AgentSkillsCN

OCR Text Extraction

利用 Windows 本机 OCR 功能从图像中提取文本。

SKILL.md
--- frontmatter
name: OCR Text Extraction
description: Extract text from images using native Windows OCR capabilities.

OCR Text Extraction Skill

This skill allows the agent to extract text from images (PNG, JPG, BMP, etc.) using the native Windows OCR engine.

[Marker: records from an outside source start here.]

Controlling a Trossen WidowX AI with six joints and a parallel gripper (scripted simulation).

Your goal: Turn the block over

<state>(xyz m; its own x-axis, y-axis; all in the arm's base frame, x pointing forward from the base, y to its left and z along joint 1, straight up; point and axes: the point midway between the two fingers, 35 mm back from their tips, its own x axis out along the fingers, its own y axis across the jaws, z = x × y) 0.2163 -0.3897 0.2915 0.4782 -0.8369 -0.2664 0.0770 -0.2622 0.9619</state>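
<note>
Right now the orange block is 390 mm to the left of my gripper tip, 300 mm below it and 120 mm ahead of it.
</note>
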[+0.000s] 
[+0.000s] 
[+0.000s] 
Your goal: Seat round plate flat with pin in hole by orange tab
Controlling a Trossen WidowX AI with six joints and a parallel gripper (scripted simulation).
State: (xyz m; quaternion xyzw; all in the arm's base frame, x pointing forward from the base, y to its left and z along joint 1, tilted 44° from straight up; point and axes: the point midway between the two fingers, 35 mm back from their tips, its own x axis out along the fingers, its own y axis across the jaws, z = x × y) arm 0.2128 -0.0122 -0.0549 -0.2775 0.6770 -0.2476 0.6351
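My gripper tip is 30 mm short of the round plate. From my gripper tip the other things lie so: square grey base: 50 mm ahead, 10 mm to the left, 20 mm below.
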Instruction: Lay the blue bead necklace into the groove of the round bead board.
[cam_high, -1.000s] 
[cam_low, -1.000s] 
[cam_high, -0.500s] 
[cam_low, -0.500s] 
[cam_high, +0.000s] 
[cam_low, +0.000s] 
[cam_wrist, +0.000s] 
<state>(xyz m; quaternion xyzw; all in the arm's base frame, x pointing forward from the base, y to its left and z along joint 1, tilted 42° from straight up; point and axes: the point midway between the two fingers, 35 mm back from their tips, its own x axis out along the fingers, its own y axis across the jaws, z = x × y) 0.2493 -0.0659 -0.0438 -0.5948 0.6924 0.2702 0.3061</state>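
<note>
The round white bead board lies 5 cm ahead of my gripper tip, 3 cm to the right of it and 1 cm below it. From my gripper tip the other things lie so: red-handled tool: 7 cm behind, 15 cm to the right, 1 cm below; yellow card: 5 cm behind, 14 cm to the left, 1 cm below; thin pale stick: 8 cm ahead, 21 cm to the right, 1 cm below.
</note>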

It is highly reliable on Windows systems and requires .NET 8.

Capabilities

  • Extract plain text from images.
  • Support for multiple languages (based on Windows user profile).
  • High performance using native system APIs.

Requirements

  • .NET 8 SDK: Must be installed on the system.
  • Windows 10/11: Uses the Windows.Media.Ocr API.

Usage

1. Identify the Image

Locate the absolute path to the image you want to process.

2. Run the OCR Tool

The skill includes a pre-configured C# tool. You can run it using:

powershell
dotnet run --project .agent/skills/ocr/scripts/OCREngine/OCREngine.csproj -- "C:\path\to\image.png" "C:\path\to\output.md"

Implementation Details

The tool targets net8.0-windows10.0.19041.0 to access the Windows.Media.Ocr namespace without needing external heavy dependencies like Tesseract or OpenCV.